(DIRECTIONS)
The task calls for each record to be given again unchanged, minus any pictures.

[Recorded data]
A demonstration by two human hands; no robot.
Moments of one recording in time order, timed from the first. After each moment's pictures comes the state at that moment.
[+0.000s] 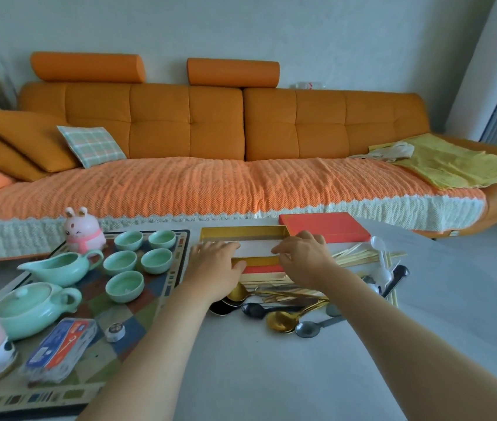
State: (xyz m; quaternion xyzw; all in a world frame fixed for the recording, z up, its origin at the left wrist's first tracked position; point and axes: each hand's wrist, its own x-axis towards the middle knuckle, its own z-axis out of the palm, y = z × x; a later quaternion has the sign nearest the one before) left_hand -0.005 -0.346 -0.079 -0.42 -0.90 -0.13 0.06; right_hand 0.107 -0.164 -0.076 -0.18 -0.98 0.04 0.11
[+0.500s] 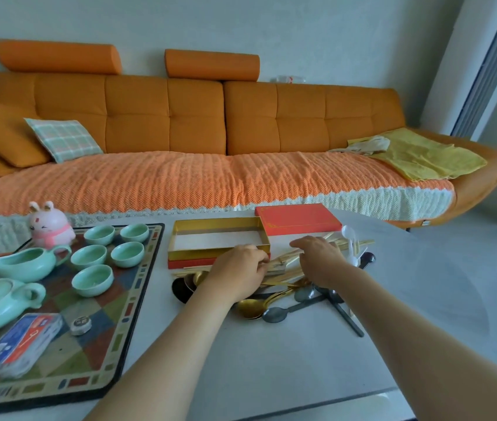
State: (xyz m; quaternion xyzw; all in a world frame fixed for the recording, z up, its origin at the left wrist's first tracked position) left_hand 0.058 -0.286 -0.089 -0.54 -0.82 -0.20 0.05; right_hand 0.166 -0.115 -0.088 -0.29 -0.95 0.06 0.05
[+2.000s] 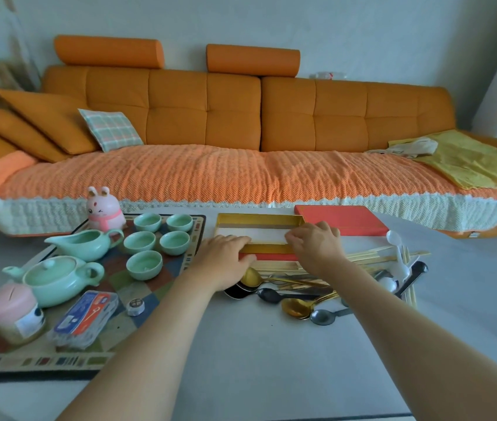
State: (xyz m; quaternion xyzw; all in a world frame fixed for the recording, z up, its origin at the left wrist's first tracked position) left_hand -0.009 -0.365 -0.085 -0.44 -0.89 -0.13 0.03; right_hand 0.091 -0.166 -0.092 -0.23 -0.96 0.07 0.17
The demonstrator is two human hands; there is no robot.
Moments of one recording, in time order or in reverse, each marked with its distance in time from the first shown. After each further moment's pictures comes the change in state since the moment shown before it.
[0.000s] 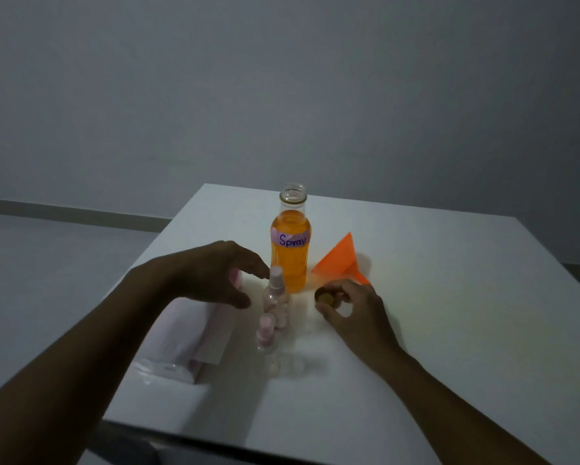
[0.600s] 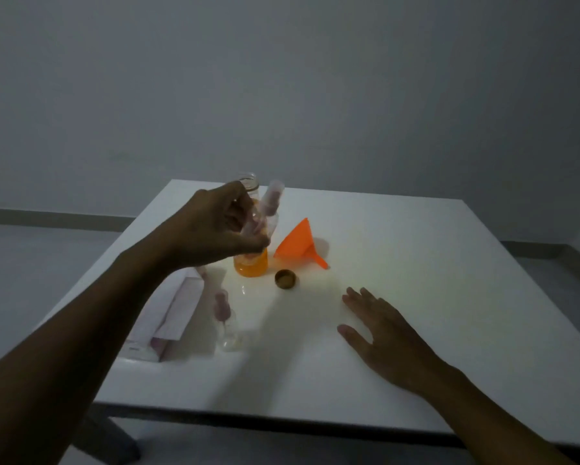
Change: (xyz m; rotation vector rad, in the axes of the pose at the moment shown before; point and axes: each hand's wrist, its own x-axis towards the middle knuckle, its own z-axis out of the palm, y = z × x) left_hand -0.001 0.079 -0.012 -0.230 0.492 0.068; right_hand -0.076 0.039 -0.103 -0.380 -0.393 0.008
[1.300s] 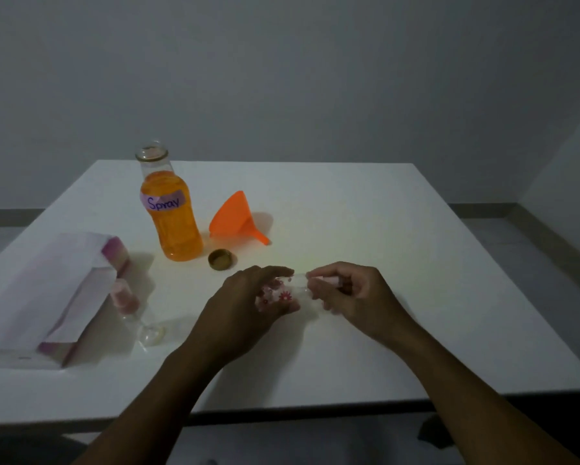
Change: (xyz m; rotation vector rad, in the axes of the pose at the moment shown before) left_hand -0.034 0.042 0.189 -0.097 -0.053 -0.043; right_hand -0.015 0.036 -0.029 0.838 0.203 0.039
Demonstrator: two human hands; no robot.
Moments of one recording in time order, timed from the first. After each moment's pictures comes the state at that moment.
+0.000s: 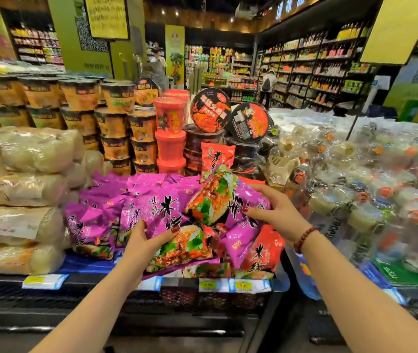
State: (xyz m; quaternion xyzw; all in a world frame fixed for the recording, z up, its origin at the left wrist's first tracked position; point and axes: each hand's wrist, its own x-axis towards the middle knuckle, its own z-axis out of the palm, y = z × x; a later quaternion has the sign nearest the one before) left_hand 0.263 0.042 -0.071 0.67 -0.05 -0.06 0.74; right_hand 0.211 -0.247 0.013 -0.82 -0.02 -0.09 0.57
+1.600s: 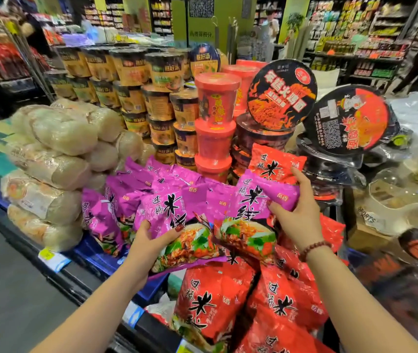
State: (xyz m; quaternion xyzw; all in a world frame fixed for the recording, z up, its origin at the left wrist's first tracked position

(WRITTEN ANSWER)
A demonstration by two human hands; no robot.
Moments of one recording in time order, timed from the first. After each moment's pictures comes the state at that moment.
[+0.000s] 
State: (xyz m; quaternion xyzw; all in a world frame fixed for the recording, z up, its origin at the left wrist's first tracked position; point and axes: each hand's wrist, its own x-axis towards the middle knuckle, its own z-axis out of the palm, y = z × x; a later quaternion has the sign nearest the one before) left_hand -0.005 -0.346 -0.079 -0.42 -0.90 -0.13 0.06; right_hand 0.107 -0.164 -0.076 -0.18 -0.98 0.04 0.11
[+0.500s] 
State: (xyz m; quaternion xyzw; all in a world frame fixed for the recording, z up, its origin at the left wrist's first tracked position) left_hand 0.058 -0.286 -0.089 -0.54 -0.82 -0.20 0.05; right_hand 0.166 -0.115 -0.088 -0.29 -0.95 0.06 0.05
[+2.000s] 
State: (xyz m; quaternion xyzw; all in a world frame fixed for the recording, z up, its origin at the left wrist's first tracked position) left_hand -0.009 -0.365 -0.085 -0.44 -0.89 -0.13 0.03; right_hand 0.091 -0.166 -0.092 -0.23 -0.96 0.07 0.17
The demonstrator is two human hands; there is no robot.
Moments of one recording, in time order or in reverse, each marked with its distance in time from the first shown. After each further moment's pictures comes the change in state since the moment shown before it.
[0.000s] 
[0.600s] 
Change: (xyz m; rotation vector rad, in the axes of the pose at the moment shown before; point and axes: each hand's wrist, its own x-axis towards the middle knuckle, its own z-axis out of the palm, y = z × x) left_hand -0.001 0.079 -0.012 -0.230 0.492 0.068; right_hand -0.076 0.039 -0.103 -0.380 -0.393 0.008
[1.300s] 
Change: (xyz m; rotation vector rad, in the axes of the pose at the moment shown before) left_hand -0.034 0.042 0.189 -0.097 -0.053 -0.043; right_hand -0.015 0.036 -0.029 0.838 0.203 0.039
Demonstrator: two human hands; no robot.
Moments of one recording in time order, timed from the first. After each moment's pictures comes the state at that moment.
+0.000s: 
State: (xyz m; quaternion xyzw; all in a world frame fixed for the recording, z up, its origin at the left wrist's first tracked position; point and axes: each hand's wrist, its own x-axis towards the middle knuckle, its own z-axis out of the palm, y = z × x; a later quaternion has the sign nearest the one before) left_hand 0.263 0.042 -0.071 0.67 -0.05 -0.06 0.74; right_hand 0.211 -0.247 0.013 -0.82 -0.02 -0.09 0.57
+1.600s: 
State: (xyz m; quaternion xyzw; all in a world frame fixed for the recording, z up, its origin at the left wrist's first tracked position

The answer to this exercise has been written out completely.